The use of dishonest and deceptive commercials is also unethical. They are like listing false ingredients on a food label to get people to buy it. It is also like catfishing. This is when a person pretends, online, to be someone desirable as part of an intentional deception. As with deceptive names, the use of actors portraying “common folk” with strong views on the issue is probably protected by the right to free expression.  There is also the fact that politicians favor allowing considerable leeway in certain deceptive practices, usually determined by which industry is bankrolling their re-election.  
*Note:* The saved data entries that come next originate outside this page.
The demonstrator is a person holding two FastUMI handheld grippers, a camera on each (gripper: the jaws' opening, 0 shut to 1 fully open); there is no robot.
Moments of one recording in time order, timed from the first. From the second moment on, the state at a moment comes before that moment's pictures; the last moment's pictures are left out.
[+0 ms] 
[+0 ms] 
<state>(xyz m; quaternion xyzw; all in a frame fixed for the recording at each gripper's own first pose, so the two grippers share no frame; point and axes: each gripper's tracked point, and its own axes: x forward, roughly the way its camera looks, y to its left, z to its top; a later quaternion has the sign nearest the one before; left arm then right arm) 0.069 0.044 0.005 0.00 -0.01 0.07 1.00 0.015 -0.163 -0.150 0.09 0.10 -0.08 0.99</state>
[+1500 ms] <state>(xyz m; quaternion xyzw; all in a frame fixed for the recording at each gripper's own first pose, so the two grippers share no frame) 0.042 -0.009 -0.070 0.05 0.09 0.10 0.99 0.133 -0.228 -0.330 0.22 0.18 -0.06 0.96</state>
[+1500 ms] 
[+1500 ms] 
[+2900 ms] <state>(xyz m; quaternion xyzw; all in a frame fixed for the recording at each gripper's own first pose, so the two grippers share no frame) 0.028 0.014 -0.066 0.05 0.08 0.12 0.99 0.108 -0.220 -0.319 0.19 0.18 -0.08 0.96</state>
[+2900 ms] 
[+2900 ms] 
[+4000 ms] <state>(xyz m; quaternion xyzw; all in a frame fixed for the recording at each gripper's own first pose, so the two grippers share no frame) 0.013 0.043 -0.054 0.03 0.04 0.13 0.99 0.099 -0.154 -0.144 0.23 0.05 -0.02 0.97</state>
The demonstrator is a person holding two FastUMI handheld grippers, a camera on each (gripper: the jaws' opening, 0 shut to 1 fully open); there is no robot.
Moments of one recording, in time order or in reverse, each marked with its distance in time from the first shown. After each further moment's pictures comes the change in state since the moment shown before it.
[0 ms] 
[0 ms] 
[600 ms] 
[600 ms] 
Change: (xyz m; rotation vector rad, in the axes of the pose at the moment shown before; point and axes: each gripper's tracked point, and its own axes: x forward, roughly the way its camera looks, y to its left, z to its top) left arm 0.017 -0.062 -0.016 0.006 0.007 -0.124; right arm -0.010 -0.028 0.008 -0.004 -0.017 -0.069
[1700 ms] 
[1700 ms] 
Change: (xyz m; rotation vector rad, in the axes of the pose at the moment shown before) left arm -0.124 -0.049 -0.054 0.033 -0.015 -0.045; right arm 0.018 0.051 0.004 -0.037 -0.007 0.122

As noted above, the essential quality of astroturfing is that the real parties remain anonymous, hidden behind an appealing shell. In addition to being unethical, this anonymity makes it difficult to assess the case made by those speaking for the anonymous entity. This is because the identity of the source of a claim is necessary to assess the credibility and possible bias of that source. While claims obviously stand or fall on their own, the identity of the source is critical to the practical matter of judging claims.

While there might be a right to deceptive (or persuasive, if one prefers) speech, there is not a right to anonymous speech. Requiring those funding groups and ads to identify themselves does not limit their right of free expression and it serves, as noted above, to protect the right of the listeners to properly assess the claims intended to influence them. Naturally, there are cases in which anonymous speech is morally acceptable—such as in oppressive regimes.

Those who engage in astroturfing might claim they would be harmed if their identities were known. After all, they want to be anonymous because they believe that if people knew their identities, then their efforts at persuasion would be less effective. As such, not being allowed to remain anonymous would harm them.

The easy and obvious response to this is that people do not have a moral right to remain anonymous simply because people would be less likely to be persuaded if they knew their identity. Using an analogy, a company wanting to sell dog meat could not justly claim it would be harmed if it was not allowed to hide the identity of the meat. In such cases, the right to know trumps the right of free expression. As such, it would be reasonable to have laws that forbid such anonymous funding. Naturally, moral exceptions can be made in oppressive countries that engage in unjust persecution.